> Problem description: Find "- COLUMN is" and "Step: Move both" in the records below. Copy the lines holding them and every line between, exactly, and no others.

> Material provided:
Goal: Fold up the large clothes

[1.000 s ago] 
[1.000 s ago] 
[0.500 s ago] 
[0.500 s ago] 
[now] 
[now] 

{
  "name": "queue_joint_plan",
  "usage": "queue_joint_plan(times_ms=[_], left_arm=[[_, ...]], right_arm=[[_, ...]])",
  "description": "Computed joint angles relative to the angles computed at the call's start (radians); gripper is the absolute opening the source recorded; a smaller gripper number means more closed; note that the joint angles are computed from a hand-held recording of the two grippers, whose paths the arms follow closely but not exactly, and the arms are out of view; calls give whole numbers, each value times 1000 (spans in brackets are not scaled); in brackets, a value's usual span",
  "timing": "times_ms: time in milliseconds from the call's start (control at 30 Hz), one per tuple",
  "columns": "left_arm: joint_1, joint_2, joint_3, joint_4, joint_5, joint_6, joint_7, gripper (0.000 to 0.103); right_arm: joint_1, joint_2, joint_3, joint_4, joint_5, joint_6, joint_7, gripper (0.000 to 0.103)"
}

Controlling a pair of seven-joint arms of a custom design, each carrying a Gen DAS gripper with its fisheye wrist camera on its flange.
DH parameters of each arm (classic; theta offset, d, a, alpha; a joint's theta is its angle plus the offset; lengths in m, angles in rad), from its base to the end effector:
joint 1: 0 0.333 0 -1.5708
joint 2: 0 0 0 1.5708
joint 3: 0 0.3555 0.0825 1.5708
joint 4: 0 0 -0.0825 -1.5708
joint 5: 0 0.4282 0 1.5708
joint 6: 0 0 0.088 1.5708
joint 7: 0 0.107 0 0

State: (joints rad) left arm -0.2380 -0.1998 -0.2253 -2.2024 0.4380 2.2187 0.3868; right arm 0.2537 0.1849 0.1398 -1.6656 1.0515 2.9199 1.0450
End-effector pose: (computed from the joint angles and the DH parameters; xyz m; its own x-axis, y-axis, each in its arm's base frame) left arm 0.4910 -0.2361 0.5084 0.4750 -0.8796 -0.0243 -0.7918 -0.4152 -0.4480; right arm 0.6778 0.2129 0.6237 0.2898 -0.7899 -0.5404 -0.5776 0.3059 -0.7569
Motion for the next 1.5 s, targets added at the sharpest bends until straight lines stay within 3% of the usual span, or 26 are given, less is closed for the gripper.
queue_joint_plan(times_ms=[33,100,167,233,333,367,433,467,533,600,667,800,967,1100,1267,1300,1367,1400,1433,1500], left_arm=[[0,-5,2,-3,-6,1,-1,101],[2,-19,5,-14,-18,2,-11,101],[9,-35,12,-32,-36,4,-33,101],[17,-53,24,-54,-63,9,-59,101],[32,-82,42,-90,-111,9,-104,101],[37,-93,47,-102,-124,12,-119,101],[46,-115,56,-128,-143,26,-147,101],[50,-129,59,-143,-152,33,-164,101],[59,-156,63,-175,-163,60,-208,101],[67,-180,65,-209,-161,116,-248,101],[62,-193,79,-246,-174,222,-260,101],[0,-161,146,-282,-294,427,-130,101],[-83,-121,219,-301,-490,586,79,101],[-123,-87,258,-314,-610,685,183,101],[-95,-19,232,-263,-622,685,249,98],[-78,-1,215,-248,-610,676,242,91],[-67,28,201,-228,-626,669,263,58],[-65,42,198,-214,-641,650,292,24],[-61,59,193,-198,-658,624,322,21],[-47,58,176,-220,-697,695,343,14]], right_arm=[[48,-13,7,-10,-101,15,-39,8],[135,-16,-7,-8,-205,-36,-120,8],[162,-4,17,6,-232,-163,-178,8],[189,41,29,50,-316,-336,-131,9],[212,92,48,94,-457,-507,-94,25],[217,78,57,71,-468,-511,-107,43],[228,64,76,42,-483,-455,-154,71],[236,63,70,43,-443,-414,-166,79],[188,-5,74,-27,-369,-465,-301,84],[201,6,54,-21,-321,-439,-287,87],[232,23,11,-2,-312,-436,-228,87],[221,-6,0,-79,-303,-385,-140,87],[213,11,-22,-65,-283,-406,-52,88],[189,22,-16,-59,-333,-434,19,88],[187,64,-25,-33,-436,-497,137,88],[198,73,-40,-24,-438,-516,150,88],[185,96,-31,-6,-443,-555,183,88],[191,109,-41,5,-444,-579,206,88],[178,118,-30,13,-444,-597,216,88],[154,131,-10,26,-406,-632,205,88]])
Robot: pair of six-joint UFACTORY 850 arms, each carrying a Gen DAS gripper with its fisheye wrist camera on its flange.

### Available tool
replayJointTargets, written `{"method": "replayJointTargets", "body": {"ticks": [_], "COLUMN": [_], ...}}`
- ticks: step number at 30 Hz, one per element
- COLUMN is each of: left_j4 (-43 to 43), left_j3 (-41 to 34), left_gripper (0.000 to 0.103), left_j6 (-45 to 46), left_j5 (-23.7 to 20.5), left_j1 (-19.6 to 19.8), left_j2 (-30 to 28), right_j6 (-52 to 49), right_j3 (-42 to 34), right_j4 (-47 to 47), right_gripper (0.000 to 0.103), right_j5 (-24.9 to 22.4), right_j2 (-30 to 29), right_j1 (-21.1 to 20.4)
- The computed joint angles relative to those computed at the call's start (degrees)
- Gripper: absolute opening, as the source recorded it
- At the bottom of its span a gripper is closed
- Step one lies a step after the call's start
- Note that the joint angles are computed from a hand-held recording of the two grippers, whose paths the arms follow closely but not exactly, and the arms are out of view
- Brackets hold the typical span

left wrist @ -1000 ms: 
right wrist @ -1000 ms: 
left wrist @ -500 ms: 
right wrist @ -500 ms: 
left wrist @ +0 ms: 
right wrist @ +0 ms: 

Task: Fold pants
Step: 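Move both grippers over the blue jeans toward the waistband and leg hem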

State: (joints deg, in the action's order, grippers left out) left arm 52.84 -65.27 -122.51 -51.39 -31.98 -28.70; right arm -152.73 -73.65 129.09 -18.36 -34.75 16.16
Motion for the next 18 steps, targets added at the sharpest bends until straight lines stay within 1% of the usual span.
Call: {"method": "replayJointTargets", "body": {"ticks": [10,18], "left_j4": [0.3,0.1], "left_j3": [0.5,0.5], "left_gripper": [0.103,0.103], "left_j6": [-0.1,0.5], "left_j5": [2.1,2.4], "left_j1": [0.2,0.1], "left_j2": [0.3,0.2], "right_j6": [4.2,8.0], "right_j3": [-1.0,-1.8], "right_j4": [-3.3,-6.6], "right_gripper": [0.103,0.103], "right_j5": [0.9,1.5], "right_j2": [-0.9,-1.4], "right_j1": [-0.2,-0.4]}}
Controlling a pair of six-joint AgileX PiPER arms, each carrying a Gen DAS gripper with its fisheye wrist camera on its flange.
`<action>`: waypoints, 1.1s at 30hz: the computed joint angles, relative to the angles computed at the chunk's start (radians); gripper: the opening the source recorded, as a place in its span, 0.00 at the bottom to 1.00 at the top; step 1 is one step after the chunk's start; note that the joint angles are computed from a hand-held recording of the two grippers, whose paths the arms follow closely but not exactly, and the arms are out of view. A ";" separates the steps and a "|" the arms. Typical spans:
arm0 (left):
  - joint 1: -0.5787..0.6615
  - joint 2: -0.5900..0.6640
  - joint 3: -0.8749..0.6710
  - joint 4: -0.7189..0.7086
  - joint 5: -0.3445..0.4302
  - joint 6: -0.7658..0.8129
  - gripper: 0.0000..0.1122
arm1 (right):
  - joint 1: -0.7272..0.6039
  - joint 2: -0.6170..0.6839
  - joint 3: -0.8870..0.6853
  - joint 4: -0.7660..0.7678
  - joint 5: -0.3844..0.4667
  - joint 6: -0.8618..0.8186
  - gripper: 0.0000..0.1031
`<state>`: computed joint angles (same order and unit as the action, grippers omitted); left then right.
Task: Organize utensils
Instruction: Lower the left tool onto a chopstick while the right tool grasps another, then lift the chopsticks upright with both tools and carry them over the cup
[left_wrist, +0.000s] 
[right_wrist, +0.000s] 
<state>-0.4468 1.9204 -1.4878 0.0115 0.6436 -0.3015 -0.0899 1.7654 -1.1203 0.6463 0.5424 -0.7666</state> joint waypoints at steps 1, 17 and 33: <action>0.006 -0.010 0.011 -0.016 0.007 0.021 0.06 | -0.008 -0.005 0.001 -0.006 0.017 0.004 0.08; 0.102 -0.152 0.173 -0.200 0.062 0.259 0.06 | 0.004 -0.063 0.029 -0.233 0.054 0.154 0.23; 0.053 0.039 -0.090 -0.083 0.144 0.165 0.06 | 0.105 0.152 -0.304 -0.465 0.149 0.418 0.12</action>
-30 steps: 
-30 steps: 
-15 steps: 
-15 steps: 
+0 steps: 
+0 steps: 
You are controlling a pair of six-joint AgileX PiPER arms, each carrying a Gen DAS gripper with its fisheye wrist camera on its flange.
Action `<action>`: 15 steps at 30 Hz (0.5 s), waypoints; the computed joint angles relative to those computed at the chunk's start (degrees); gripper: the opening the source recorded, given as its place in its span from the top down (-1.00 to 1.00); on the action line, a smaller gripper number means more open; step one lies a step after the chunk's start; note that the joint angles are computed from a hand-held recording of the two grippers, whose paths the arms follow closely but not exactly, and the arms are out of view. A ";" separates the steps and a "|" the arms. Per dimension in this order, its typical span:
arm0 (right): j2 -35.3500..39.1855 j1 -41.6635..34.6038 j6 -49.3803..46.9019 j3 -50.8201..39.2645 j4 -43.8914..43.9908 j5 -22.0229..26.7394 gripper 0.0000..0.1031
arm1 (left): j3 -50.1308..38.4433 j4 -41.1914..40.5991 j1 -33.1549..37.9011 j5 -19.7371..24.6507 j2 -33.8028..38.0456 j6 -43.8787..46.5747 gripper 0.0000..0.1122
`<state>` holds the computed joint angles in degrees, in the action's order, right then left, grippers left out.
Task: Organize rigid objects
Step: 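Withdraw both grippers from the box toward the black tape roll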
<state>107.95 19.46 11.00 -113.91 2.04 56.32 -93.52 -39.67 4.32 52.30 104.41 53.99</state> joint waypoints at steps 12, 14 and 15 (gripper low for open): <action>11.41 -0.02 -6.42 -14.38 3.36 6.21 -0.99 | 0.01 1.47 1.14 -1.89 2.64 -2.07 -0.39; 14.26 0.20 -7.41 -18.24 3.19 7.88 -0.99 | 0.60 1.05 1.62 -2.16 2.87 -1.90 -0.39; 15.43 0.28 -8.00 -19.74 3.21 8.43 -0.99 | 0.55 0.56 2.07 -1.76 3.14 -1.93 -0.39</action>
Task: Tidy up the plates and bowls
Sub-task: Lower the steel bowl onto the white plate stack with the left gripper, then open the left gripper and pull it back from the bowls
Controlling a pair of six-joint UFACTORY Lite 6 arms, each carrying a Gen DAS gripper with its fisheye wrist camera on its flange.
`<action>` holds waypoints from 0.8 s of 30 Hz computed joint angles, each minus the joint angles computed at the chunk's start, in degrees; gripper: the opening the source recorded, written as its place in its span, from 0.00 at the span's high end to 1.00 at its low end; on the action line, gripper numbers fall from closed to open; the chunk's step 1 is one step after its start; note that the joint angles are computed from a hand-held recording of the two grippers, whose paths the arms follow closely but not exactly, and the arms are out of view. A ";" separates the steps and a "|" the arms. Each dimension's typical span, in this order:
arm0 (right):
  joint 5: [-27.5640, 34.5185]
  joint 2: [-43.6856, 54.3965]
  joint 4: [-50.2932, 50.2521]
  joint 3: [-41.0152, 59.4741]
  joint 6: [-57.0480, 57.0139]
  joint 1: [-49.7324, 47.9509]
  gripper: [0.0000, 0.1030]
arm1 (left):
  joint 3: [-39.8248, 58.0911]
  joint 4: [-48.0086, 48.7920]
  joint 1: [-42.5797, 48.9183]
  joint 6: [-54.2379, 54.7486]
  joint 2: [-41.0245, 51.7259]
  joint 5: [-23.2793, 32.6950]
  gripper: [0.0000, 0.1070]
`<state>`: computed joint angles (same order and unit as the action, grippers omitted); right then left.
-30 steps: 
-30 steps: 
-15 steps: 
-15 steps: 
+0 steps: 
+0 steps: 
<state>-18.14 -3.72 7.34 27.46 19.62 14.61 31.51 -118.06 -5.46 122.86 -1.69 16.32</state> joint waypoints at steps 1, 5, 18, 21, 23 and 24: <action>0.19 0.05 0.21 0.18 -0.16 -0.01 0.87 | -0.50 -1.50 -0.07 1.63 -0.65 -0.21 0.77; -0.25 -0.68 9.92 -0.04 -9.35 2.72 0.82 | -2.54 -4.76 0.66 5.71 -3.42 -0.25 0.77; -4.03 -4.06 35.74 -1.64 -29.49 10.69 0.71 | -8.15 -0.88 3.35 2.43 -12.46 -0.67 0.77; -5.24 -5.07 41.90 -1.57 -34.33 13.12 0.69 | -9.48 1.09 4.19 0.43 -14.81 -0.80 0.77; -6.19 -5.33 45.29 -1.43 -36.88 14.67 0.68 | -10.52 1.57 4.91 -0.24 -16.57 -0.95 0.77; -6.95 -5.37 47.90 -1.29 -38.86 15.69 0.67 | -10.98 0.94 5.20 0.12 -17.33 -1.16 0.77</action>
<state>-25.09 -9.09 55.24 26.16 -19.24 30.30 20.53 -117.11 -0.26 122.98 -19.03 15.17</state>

> Output for this task:
- COLUMN is each of: left_j4 (-43 to 43), left_j3 (-41 to 34), left_gripper (0.000 to 0.103), left_j6 (-45 to 46), left_j5 (-23.7 to 20.5), left_j1 (-19.6 to 19.8), left_j2 (-30 to 28), right_j6 (-52 to 49), right_j3 (-42 to 34), right_j4 (-47 to 47), right_gripper (0.000 to 0.103), right_j5 (-24.9 to 22.4), right_j2 (-30 to 29), right_j1 (-21.1 to 20.4)
- The computed joint angles relative to those computed at the call's start (degrees)
- Gripper: absolute opening, as the source recorded it
- At the bottom of its span a gripper is closed
- Step one lies a step after the call's start
- Note that the joint angles are computed from a hand-held recording of the two grippers, whose paths the arms follow closely but not exactly, and the arms are out of view
- Brackets hold the typical span

left wrist @ -1000 ms: 
right wrist @ -1000 ms: 
left wrist @ -500 ms: 
right wrist @ -500 ms: 
left wrist @ +0 ms: 
right wrist @ +0 ms: 

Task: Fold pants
Step: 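Move both grippers over the blue jeans toward the waistband and leg hem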

With that, the exercise is finished.